Sexual trauma has a way of reorganizing a life from the inside. It shapes what feels safe, what feels possible, what the body allows and what it quietly refuses. Many people who have experienced it do not identify primarily as trauma survivors. They identify as people whose desire has gone quiet, whose intimacy feels managed rather than felt, whose sense of themselves as sexual beings has become complicated in ways that are difficult to name.

This is where existential work begins — not with the trauma as the primary object of attention, but with the life that has formed around it. What do you want? What feels true to you? Where have you lost the thread of your own experience? These questions are not avoidant of what happened. They are often a more bearable and ultimately more revealing way into it.

Trauma-focused work does not have to mean returning repeatedly to the details of what occurred. For many people, the more useful inquiry is forward-looking: who are you now, what has been foreclosed, and what remains possible? That kind of work requires a space where nothing needs to be softened or explained away — where the full complexity of your experience is taken seriously rather than managed toward a predetermined outcome.

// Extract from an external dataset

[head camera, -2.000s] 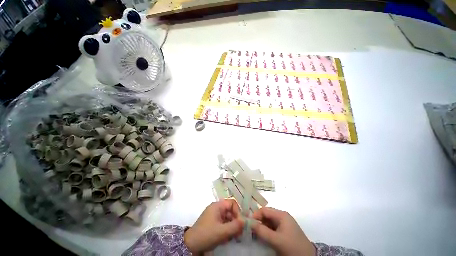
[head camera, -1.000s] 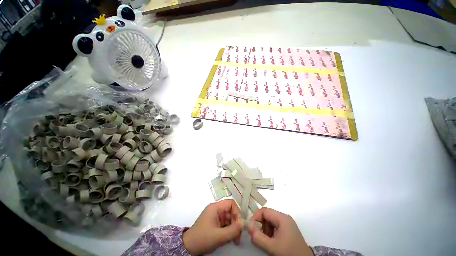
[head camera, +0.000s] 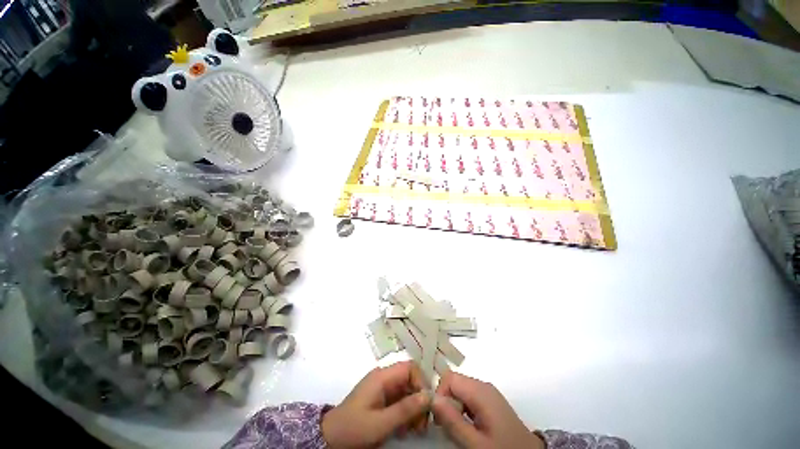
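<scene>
My left hand (head camera: 377, 405) and my right hand (head camera: 481, 412) are together at the bottom centre, fingertips nearly touching. They pinch a small grey-beige strip (head camera: 429, 391) between them; its shape is mostly hidden by the fingers. A loose fanned pile of flat grey-beige strips (head camera: 425, 317) lies on the white table just beyond the fingertips. A large heap of formed rings (head camera: 189, 294) sits at the left in an open clear plastic bag (head camera: 44, 206).
A pink-white board (head camera: 478, 167) with yellow tape lies beyond the strips. A single loose ring (head camera: 346, 228) is by its near left corner. A white fan (head camera: 210, 105) stands behind the bag. A grey filled bag (head camera: 776, 215) is at the right edge.
The hands stay together at the same place; the fingers have shifted and closed in around the small strip. The whole view has tilted slightly.
</scene>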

If you have carried sexual trauma and found that conventional approaches to healing have felt reductive, or that the people in your life cannot quite hold the weight of what you are working through, this may be the kind of space you have been looking for.

Policy on Joint Sessions in Cases of Sexual Trauma

To do trauma therapy safely, you need to be able to speak freely, feel in control of your choices and trust that your nervous system will not be pushed into overwhelm. When someone has been sexually harmed, being in the same room with the person who caused that harm can make it much harder to feel safe or to do meaningful therapeutic work.

For this reason, this practice does not hold therapy sessions where a survivor of sexual trauma and the person who harmed them are present together. This applies to all types of sessions, not just trauma processing. Trauma work is done individually with the survivor so that healing can occur in a space that supports safety, autonomy and emotional stability.

If you are in an ongoing relationship with the person who caused harm, you and that person may each seek therapy separately with different providers. This policy is in place to protect your well-being and to ensure that therapy does not unintentionally cause further harm.

This practice complies with the Texas Behavioral Health Executive Council rules governing Licensed Professional Counselors and adheres to the ethical principles and practice guidelines of the American Psychological Association regarding trauma-informed care, client safety and informed consent. Written informed consent is provided prior to the initiation of counseling services. Trauma therapy requires an environment of emotional safety, autonomy and confidentiality.